The reasoning is often based on the assumption that the platform – as shared asset that is reused in the existing and to-be-developed systems – must be maintained only once and allows reduction of cost and shorter time to market for new solutions and products. However, the challenges within this approach are often underestimated which may lead to exactly the opposite than the expected cost and time savings. The following articles outline typical pitfalls and challenges and provides best practices of how to approach a change to a platform-based approach successfully. Here, the ideas follow the base assumption that the platform shall be either exposed internally within an organization or externally as commercial service/product.

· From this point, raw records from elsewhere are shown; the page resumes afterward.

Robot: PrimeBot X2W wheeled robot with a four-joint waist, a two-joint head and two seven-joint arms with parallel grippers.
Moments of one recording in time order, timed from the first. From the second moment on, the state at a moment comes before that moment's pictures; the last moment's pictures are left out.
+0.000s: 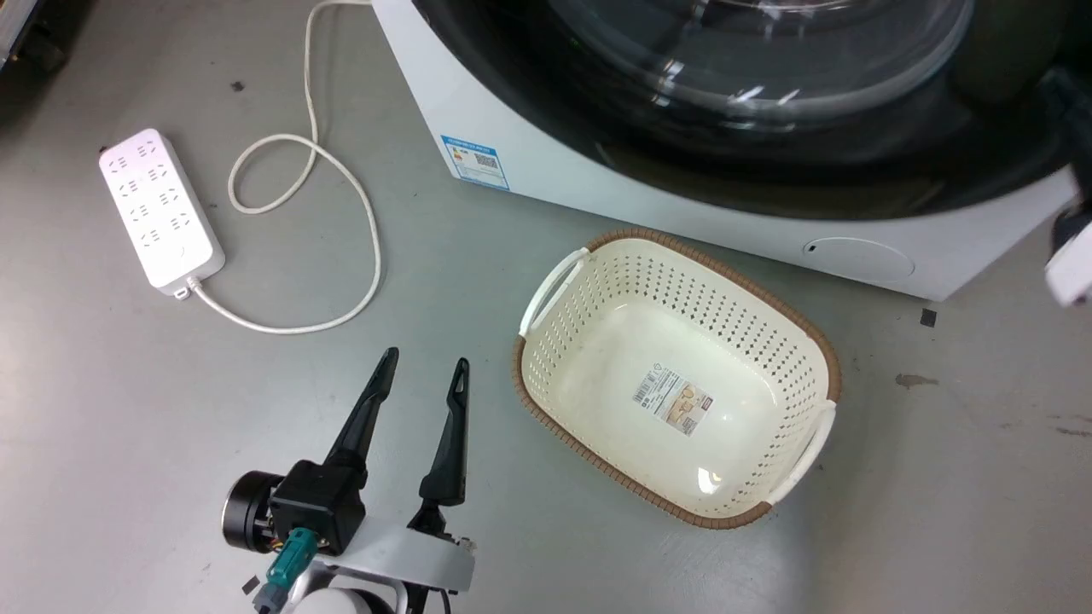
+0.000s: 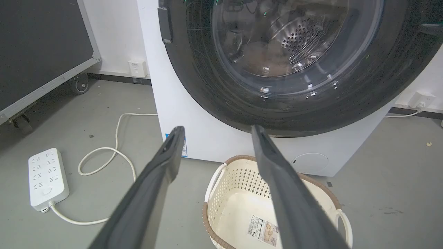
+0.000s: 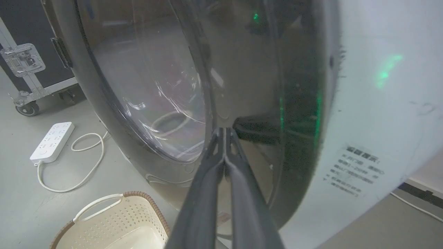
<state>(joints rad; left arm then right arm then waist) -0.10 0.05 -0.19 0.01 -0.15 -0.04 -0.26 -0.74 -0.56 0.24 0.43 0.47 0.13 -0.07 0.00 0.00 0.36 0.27</state>
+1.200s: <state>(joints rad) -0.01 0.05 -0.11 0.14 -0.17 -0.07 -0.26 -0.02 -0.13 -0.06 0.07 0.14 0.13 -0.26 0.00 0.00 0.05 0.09</state>
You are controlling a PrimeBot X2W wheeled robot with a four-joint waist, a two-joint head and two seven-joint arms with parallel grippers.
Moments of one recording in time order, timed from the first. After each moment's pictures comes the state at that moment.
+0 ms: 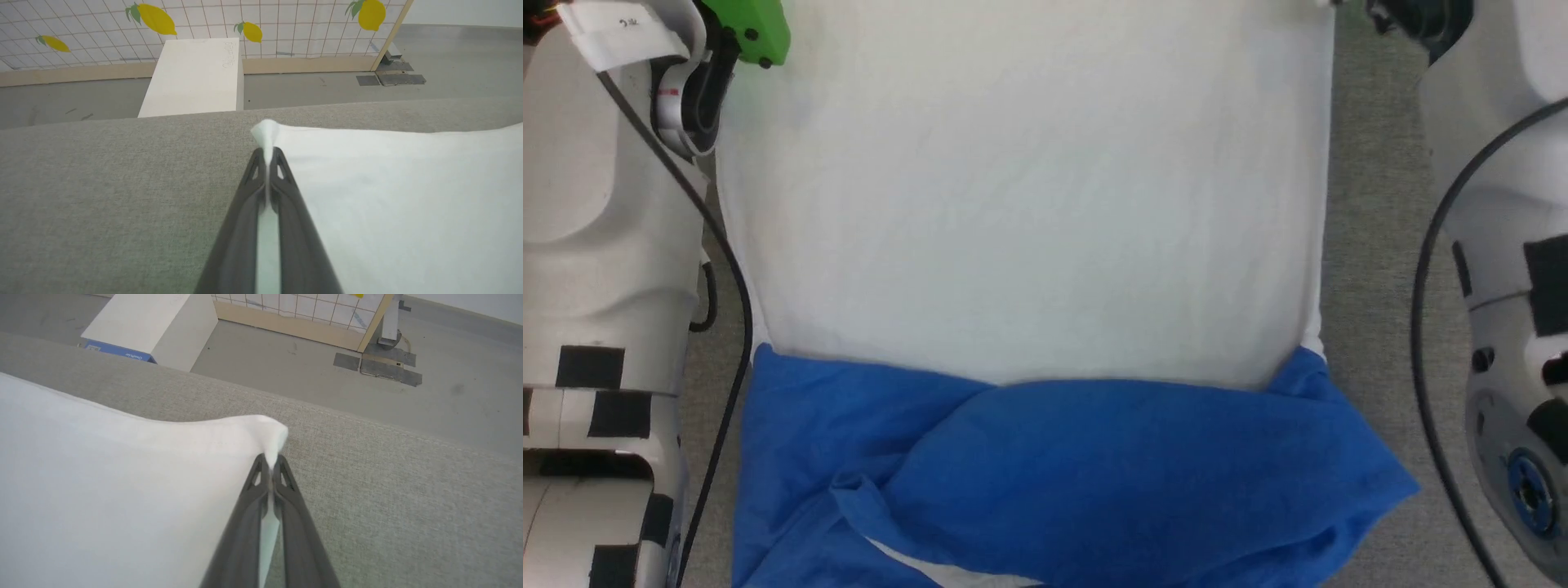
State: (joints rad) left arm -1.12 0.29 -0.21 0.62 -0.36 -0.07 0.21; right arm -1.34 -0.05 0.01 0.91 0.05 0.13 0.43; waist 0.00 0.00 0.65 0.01
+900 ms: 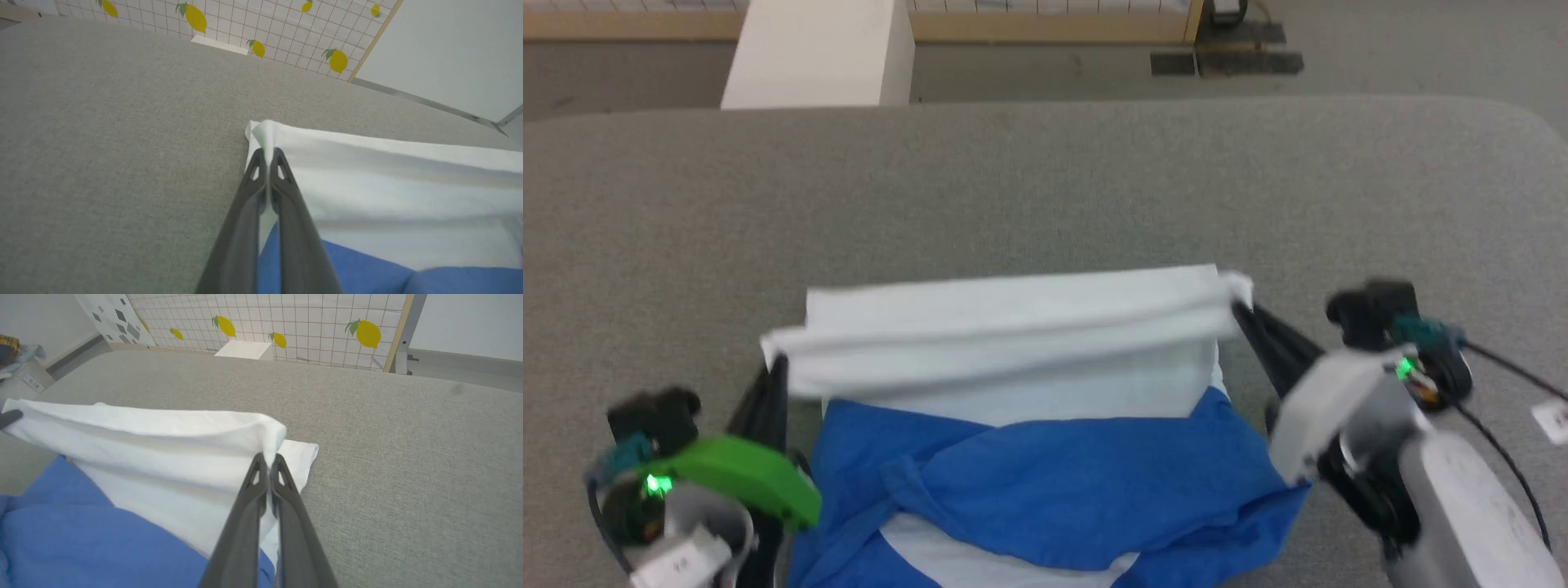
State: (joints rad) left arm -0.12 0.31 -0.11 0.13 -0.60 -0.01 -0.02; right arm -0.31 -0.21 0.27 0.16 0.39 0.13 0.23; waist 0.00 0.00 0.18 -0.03
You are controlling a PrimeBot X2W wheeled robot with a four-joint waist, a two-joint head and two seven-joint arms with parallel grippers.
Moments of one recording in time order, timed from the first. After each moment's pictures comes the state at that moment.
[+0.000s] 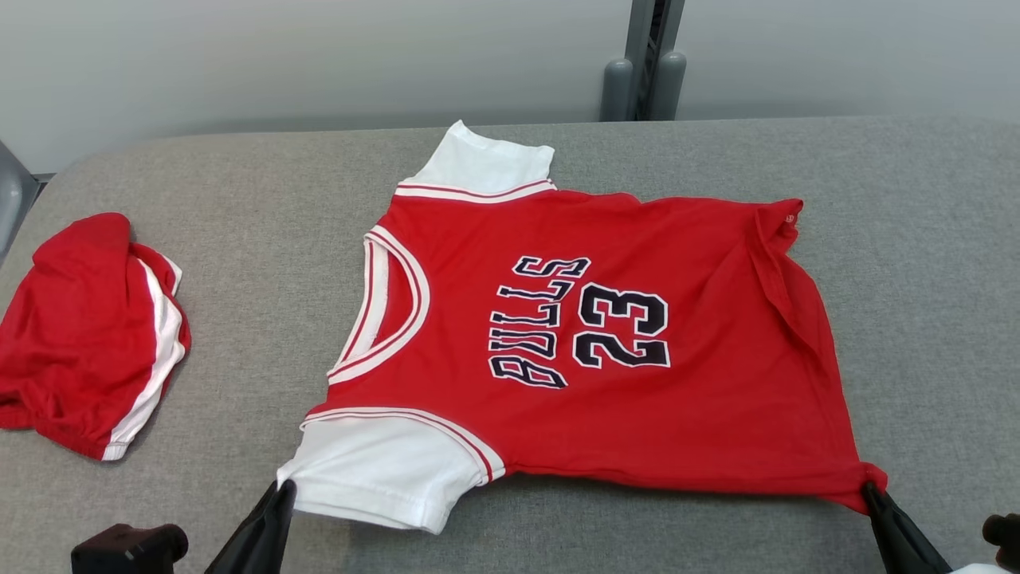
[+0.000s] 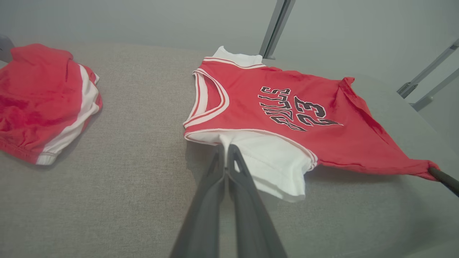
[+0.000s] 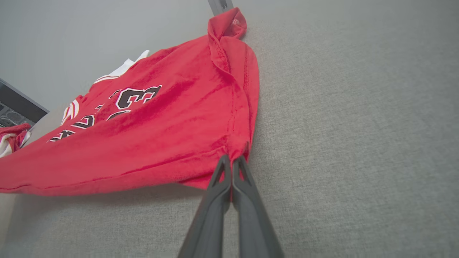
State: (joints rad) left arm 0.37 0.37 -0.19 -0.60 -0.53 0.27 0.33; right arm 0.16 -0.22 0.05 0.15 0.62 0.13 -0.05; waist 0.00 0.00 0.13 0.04
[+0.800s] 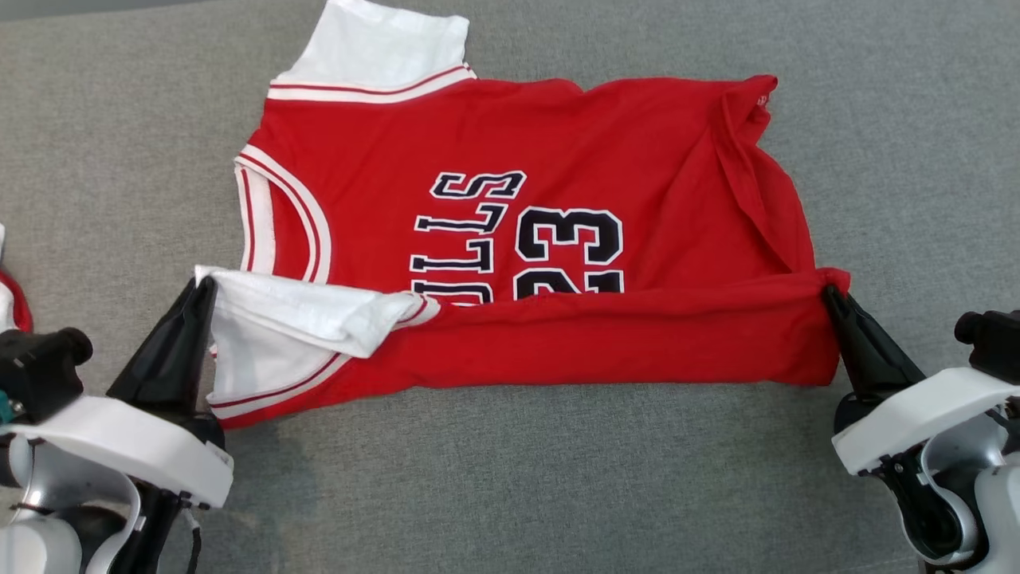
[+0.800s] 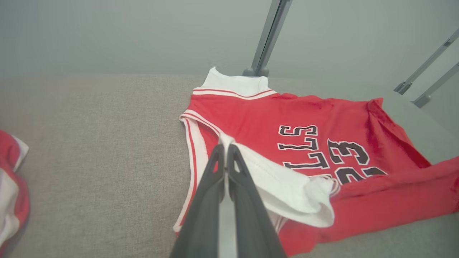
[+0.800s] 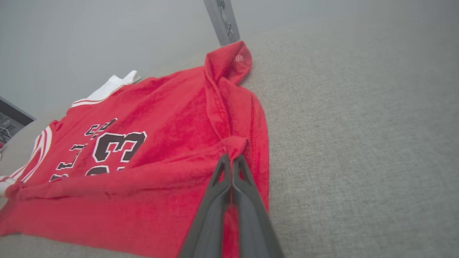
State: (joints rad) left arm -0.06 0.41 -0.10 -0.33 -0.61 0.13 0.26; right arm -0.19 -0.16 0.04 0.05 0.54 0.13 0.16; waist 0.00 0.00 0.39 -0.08
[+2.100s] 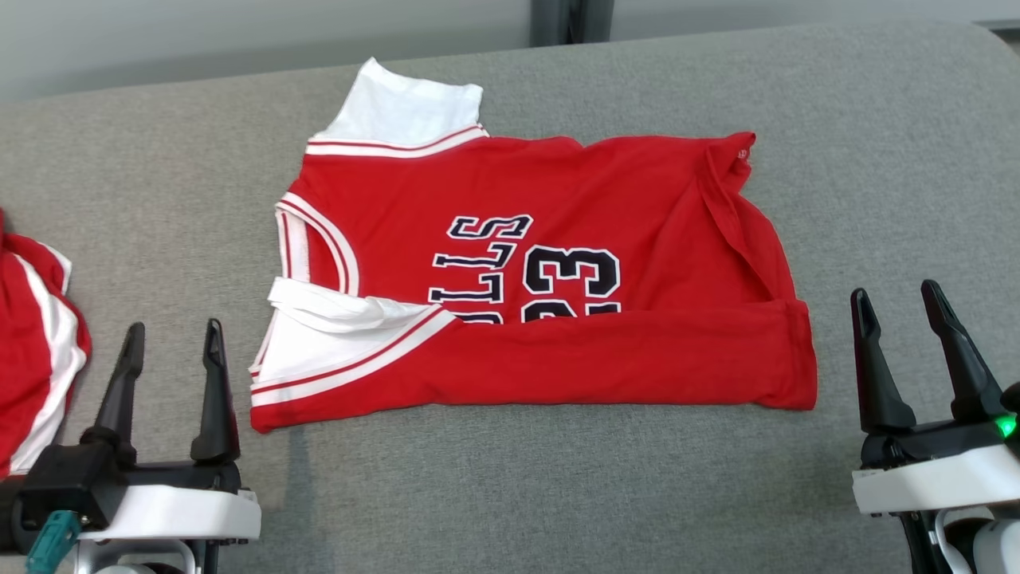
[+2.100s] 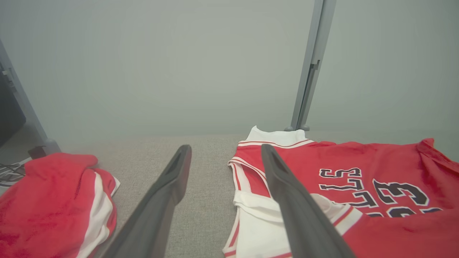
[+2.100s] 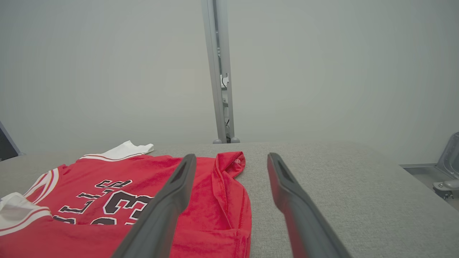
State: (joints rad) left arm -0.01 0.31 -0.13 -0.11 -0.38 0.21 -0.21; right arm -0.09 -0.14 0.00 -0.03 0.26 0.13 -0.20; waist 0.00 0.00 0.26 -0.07
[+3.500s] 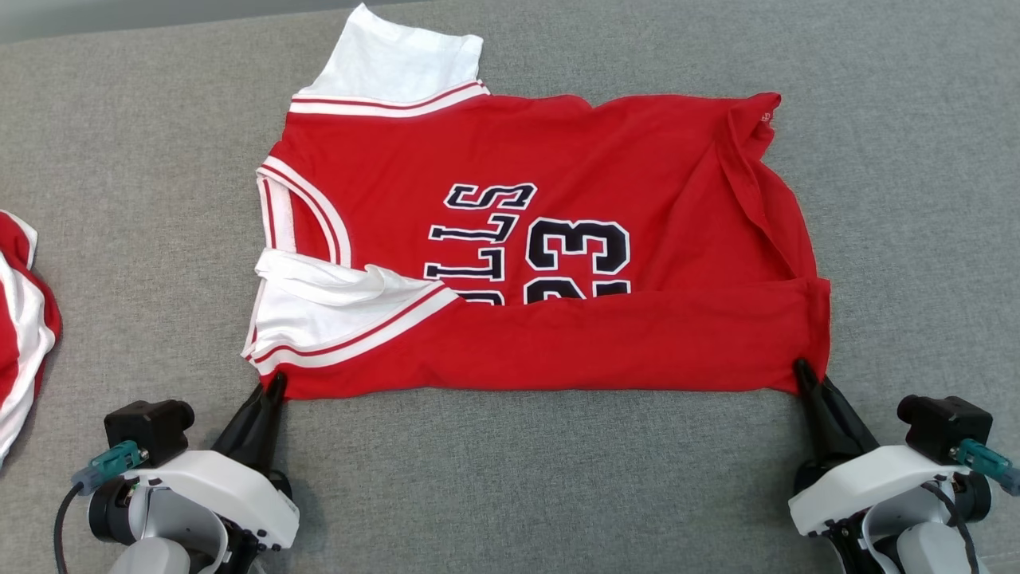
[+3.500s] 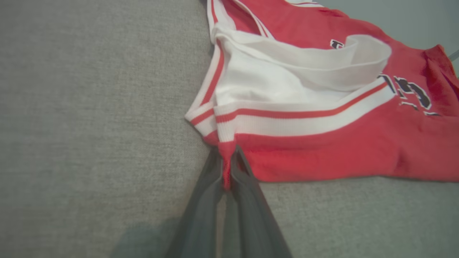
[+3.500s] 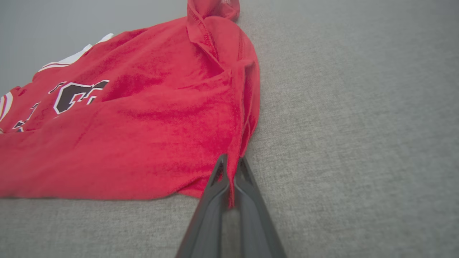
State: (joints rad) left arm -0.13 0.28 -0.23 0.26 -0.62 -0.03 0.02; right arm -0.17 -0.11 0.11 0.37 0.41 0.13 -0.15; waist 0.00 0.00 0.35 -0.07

The idea of cost-optimization through shared software components and shared data by going into a platform approach is also often combined with an approach to reduce the operational cost for the target platform and focus the engineering efforts towards differentiating areas of the platform, away from common base platform functionality. Today’s cloud offerings play a significant role in this kind of approach, because they allow an organization to simply make use of infrastructure and platform services instead of developing them as part of their own platform in-house. This applies to very basic functionality like metering, logging or authentication up to complex services like machine learning and artificial intelligence-based services.

First of all, I like to point out what this article series is not: it is not to explain how to build a software product well from a SW engineering point of view. The art of creating successful software solutions is covered in many books and articles, to which shall be referred at this point. This article is also not a re-definition of Product Line Engineering (PLE) for software products that run in the cloud. This topic is also covered in literature and discussed widely in conferences and expert groups. However, this article tries to highlight the best practices of both disciplines in the area of platform scoping and cloud-based platform development in addition with the aspect of human-centric issues (social and organizational elements) in order to provide a more holistic view on the challenge at hand.

So, I will first provide a general overview on the challenge and the complexity of a platform approach, both: consolidating on existing solutions and as a base for new solutions. Here, the technical complexity and requirements diversity is one central aspect but also non-technical aspects typically lead to severe problems during such an undertaking. Missing acceptance of the approach, unexpected costs, technical problems on the way and a striking resistance of people to abandon their old habits all lead to the fact that many such approaches remain unsuccessful. Secondly, this series will highlight a few best practices to start a platform approach, from the existing PLE frameworks, from software architecture but also from a peoples-cooperation point of view, that help to deal with the complexity and handle the risks. Even for projects and people that are either not aware of PLE or simply do not want to follow a product line approach, some of the PLE methods can be used to strive for a less risky implementation of the platform approach.

As a result of reading these articles, you should develop the idea that building a platform should be considered well. When thinking of all consequences and total cost of ownership, sometimes individual solutions are the better variant. As any technology, platforms are no silver bullets. I will provide some hints that help to make the judgment.